Task
An exact reprint of the whole listing is what the answer must contain.

Dataset content
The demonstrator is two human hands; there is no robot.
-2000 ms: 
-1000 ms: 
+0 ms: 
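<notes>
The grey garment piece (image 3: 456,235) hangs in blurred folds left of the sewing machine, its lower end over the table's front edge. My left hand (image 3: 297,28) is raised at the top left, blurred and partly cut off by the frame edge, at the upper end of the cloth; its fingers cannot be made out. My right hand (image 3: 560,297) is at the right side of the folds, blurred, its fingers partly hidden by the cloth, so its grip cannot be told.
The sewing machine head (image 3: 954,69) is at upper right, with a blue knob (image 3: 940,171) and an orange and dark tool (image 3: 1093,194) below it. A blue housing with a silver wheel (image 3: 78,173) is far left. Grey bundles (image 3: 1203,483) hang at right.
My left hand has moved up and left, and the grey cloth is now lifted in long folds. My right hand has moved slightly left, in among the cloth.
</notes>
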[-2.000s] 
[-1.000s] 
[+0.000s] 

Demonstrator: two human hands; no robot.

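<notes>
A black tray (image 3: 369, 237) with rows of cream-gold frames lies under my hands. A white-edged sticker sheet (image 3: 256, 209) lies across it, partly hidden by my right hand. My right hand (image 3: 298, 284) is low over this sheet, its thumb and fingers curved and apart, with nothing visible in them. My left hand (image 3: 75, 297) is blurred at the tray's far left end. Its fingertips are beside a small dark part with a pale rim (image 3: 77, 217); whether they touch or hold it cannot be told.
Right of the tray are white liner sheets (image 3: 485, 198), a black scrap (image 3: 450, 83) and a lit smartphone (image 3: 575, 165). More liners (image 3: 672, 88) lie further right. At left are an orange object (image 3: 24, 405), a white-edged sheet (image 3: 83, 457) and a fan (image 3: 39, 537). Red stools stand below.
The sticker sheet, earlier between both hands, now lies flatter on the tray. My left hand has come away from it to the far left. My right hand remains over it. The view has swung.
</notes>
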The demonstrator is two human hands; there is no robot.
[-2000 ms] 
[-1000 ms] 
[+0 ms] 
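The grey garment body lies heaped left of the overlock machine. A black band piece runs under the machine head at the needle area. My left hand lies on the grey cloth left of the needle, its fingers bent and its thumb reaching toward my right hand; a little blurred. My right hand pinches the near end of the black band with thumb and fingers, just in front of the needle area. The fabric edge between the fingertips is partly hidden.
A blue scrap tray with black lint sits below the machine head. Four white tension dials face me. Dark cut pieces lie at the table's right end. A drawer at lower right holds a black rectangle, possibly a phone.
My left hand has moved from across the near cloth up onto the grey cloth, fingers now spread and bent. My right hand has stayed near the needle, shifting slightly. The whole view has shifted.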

Answer
The demonstrator is two human hands; there is no robot.
-2000 ms: 
-1000 ms: 
+0 ms: 
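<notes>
The grey garment piece (image 3: 456,235) hangs in blurred folds left of the sewing machine, its lower end over the table's front edge. My left hand (image 3: 297,28) is raised at the top left, blurred and partly cut off by the frame edge, at the upper end of the cloth; its fingers cannot be made out. My right hand (image 3: 560,297) is at the right side of the folds, blurred, its fingers partly hidden by the cloth, so its grip cannot be told.
The sewing machine head (image 3: 954,69) is at upper right, with a blue knob (image 3: 940,171) and an orange and dark tool (image 3: 1093,194) below it. A blue housing with a silver wheel (image 3: 78,173) is far left. Grey bundles (image 3: 1203,483) hang at right.
My left hand has moved up and left, and the grey cloth is now lifted in long folds. My right hand has moved slightly left, in among the cloth.
</notes>
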[-2.000s] 
[-1.000s] 
[+0.000s] 

Demonstrator: two human hands; no robot.

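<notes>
A black tray (image 3: 369, 237) with rows of cream-gold frames lies under my hands. A white-edged sticker sheet (image 3: 256, 209) lies across it, partly hidden by my right hand. My right hand (image 3: 298, 284) is low over this sheet, its thumb and fingers curved and apart, with nothing visible in them. My left hand (image 3: 75, 297) is blurred at the tray's far left end. Its fingertips are beside a small dark part with a pale rim (image 3: 77, 217); whether they touch or hold it cannot be told.
Right of the tray are white liner sheets (image 3: 485, 198), a black scrap (image 3: 450, 83) and a lit smartphone (image 3: 575, 165). More liners (image 3: 672, 88) lie further right. At left are an orange object (image 3: 24, 405), a white-edged sheet (image 3: 83, 457) and a fan (image 3: 39, 537). Red stools stand below.
The sticker sheet, earlier between both hands, now lies flatter on the tray. My left hand has come away from it to the far left. My right hand remains over it. The view has swung.
</notes>
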The demonstrator is two human hands; there is no robot.
[-2000 ms] 
[-1000 ms] 
[+0 ms] 
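The grey garment body lies heaped left of the overlock machine. A black band piece runs under the machine head at the needle area. My left hand lies on the grey cloth left of the needle, its fingers bent and its thumb reaching toward my right hand; a little blurred. My right hand pinches the near end of the black band with thumb and fingers, just in front of the needle area. The fabric edge between the fingertips is partly hidden.
A blue scrap tray with black lint sits below the machine head. Four white tension dials face me. Dark cut pieces lie at the table's right end. A drawer at lower right holds a black rectangle, possibly a phone.
My left hand has moved from across the near cloth up onto the grey cloth, fingers now spread and bent. My right hand has stayed near the needle, shifting slightly. The whole view has shifted.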

What appears above is the complete answer.